Mason did—but this was far too touchy for anything other than verbal from the San Jacinto's captain to Mason and thence to Sten.

The jihad was already under way. Two full Suzdal fleets—one the official fleet that the Khaqan had permitted for "local security," the second a ragtag of armed transports, smugglers, and perimeter patrols—were assembling.

Amid the intership and -system raving, the Imperial ship's analysts had determined the target. The Suzdal proposed nothing less than a full destruction raid on the Bogazi's capital world. The cancer must be excised to its roots, no matter the cost on either side. The Bogazi had, for far too long, been allowed to...

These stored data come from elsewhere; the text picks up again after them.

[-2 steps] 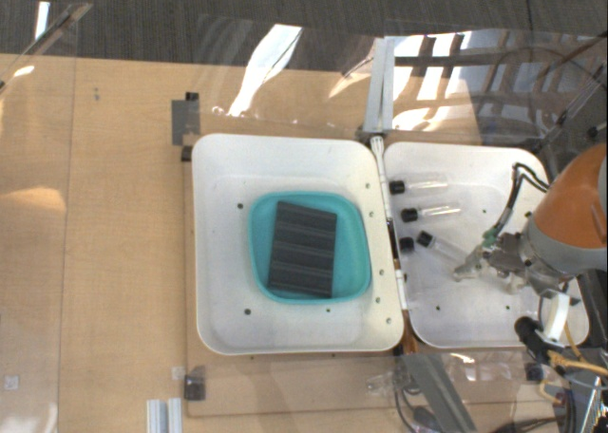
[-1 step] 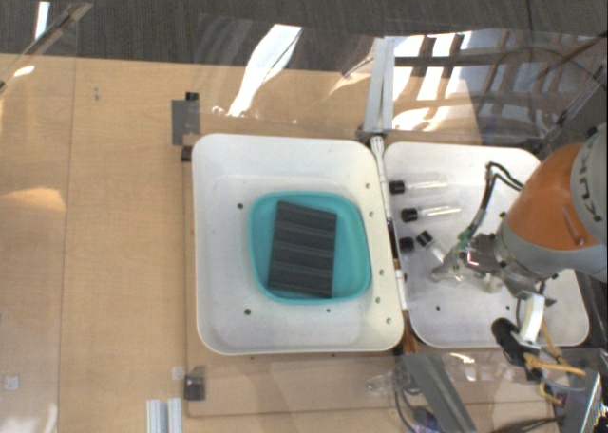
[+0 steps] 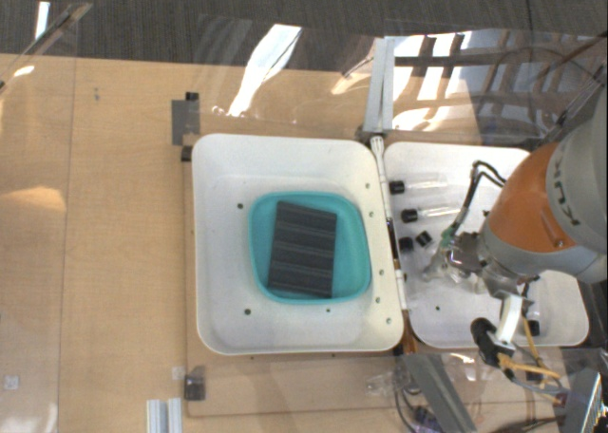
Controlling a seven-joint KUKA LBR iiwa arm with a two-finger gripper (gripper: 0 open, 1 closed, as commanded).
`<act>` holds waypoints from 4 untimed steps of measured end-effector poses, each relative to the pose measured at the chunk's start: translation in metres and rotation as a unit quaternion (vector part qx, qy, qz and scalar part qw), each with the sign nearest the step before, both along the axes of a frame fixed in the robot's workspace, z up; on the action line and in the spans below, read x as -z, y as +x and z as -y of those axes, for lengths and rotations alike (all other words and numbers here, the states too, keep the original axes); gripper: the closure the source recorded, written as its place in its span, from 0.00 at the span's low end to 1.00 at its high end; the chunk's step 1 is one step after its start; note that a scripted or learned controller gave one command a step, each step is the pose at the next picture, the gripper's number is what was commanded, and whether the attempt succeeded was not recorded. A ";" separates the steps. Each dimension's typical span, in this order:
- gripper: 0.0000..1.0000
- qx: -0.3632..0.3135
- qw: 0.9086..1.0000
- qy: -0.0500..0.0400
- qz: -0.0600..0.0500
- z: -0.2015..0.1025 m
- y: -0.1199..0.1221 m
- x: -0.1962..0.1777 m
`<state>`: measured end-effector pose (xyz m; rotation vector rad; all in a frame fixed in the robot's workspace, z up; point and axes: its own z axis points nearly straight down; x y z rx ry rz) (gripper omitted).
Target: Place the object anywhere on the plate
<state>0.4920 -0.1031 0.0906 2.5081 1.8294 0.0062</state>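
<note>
The hand [image 3: 454, 253] is hanging low over the right bin [image 3: 560, 327], at the near end of the grey arm [image 3: 579, 194] with its orange band [image 3: 527, 213], which is reaching in from the right. Whether the hand is wide or narrow cannot be told from this view, since the metal parts at the wrist are blurring together; nothing is showing clearly between them. A thin cable [image 3: 472, 189] is looping up from the hand along the orange band. Just to the left of the hand, a few small dark fittings [image 3: 410, 216] are sitting on the floor of the right bin, near the wall it shares with its neighbour.

Across that wall, the left bin [image 3: 218, 317] is holding a teal plate [image 3: 353, 265] near its middle. The object, a dark grey ribbed block [image 3: 303, 249], is lying flat on the plate, tilted slightly, with teal showing on every side of it. It is well apart from the hand.

Both bins are resting on the light wooden table [image 3: 95, 260]. A transparent panel is catching bright reflections along the far edge of the bins.
</note>
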 end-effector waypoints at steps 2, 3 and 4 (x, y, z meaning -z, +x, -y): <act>0.00 0.085 0.996 0.013 -0.002 0.070 0.003 0.002; 0.00 -0.024 0.999 0.020 -0.009 0.082 0.002 0.002; 0.00 -0.042 0.999 0.014 -0.012 0.016 -0.003 0.000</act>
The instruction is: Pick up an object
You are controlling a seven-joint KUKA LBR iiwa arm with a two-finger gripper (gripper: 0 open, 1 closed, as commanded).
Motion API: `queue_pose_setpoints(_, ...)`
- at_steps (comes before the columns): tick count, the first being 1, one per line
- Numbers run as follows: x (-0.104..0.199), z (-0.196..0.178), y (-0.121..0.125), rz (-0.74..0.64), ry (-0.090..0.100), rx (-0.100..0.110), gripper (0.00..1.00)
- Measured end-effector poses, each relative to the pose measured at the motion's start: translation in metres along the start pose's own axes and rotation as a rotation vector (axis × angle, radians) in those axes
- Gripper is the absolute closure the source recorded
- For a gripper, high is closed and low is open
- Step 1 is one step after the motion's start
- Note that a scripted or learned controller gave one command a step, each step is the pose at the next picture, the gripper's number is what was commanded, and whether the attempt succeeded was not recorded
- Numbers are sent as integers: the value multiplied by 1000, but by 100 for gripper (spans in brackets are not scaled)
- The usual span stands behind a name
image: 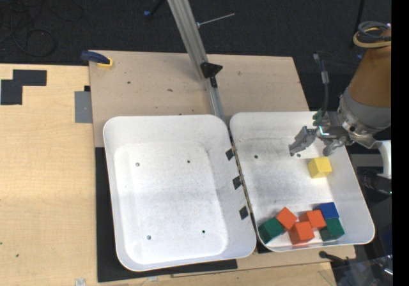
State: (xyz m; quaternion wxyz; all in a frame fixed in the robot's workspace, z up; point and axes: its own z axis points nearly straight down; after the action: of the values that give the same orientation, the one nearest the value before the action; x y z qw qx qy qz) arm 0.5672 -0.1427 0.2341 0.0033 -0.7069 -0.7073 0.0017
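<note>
Gripper (314, 141) hangs over the right bin (268, 131), fingers spread open, nothing between them. Yellow cube (319, 166) is the nearest thing: it sits on the bin floor just beside the gripper, toward the bin's near edge and a touch toward the arm's side, apart from it, not touching. The cube looks roughly square, slightly turned, so no real long axis to line up with. The rest of the blocks are bunched in the near right corner of the same bin, well apart from the yellow cube: orange cubes (300, 224), green blocks (271, 228), a blue block (328, 210). Judgement: a short shift toward the near edge, then down, should suit the yellow cube.
</note>
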Motion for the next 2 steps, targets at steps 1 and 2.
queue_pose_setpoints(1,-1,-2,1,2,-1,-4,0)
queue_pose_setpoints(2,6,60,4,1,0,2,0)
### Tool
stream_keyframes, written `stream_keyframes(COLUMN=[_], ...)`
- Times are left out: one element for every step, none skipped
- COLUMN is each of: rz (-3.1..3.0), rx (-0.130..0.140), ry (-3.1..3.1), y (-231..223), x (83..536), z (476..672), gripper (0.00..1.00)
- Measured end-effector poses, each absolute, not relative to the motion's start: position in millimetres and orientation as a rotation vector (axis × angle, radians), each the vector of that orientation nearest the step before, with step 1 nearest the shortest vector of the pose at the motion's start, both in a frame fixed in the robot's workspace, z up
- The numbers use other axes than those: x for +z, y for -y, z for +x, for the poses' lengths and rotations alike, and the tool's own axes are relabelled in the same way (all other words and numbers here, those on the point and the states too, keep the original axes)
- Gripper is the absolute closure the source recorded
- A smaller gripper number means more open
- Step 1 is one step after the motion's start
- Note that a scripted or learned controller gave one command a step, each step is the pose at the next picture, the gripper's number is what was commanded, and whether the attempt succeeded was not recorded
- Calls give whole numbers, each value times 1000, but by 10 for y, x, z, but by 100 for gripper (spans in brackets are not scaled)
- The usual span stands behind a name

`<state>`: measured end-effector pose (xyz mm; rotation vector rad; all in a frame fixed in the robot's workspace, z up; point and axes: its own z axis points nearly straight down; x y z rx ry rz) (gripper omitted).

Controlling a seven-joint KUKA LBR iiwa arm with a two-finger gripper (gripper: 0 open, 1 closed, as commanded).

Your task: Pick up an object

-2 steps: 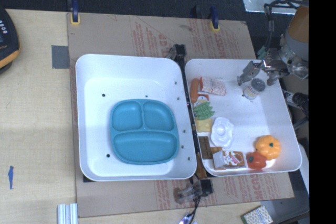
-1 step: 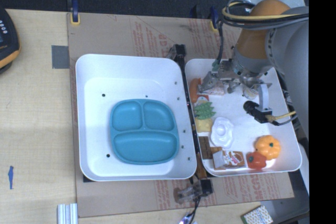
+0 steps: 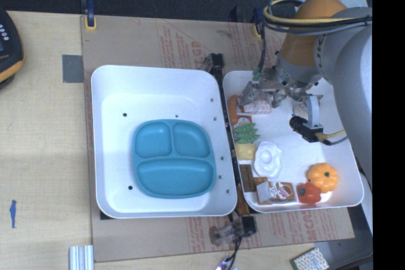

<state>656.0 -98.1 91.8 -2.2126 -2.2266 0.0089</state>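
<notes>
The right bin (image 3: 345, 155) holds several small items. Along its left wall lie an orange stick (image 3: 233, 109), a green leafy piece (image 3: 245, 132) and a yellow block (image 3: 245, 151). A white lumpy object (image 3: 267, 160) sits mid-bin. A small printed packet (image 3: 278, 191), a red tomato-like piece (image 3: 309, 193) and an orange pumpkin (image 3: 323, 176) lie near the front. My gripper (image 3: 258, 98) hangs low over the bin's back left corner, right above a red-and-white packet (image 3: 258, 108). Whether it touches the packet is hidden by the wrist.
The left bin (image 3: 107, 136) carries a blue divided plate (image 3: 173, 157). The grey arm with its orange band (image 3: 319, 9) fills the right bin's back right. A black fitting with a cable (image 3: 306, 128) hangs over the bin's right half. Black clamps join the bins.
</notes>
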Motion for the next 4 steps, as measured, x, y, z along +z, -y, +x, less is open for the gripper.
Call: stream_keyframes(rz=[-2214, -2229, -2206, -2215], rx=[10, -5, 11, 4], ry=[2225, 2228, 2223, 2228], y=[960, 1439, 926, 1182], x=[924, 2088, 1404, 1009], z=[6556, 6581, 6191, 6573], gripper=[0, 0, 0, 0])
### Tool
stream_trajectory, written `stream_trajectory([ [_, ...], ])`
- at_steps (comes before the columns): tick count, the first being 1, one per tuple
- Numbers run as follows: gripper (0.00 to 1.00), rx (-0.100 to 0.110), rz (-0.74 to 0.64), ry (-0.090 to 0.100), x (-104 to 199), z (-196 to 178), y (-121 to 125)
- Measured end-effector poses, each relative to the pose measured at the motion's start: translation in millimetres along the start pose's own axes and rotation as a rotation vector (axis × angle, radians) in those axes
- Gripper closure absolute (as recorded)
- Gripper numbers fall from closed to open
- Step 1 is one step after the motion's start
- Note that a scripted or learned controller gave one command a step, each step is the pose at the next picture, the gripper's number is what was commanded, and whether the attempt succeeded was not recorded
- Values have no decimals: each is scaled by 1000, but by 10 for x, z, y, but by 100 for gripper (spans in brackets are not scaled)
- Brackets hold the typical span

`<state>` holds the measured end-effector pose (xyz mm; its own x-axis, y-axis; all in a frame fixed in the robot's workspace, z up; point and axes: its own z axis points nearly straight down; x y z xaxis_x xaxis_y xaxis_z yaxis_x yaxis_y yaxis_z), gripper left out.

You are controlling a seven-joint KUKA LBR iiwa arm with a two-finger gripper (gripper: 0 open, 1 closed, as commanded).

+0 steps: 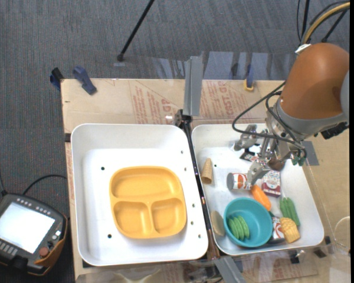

"Allowed to attack, burn, chop, destroy, eviscerate, et cetera, et cetera, et cetera," Sten said. "And of course the equally levelheaded and pragmatic Bogazi are massing to defend their realm.

"The defense, once it is successful, will become a to-the-last-fowl attack on the vile hounds of Suzdal, correct?"

"Yes, sir."

"This job gets more and more pleasurable by the minute. Kilgour. In with you."

Alex, without bothering to explain, was through the door.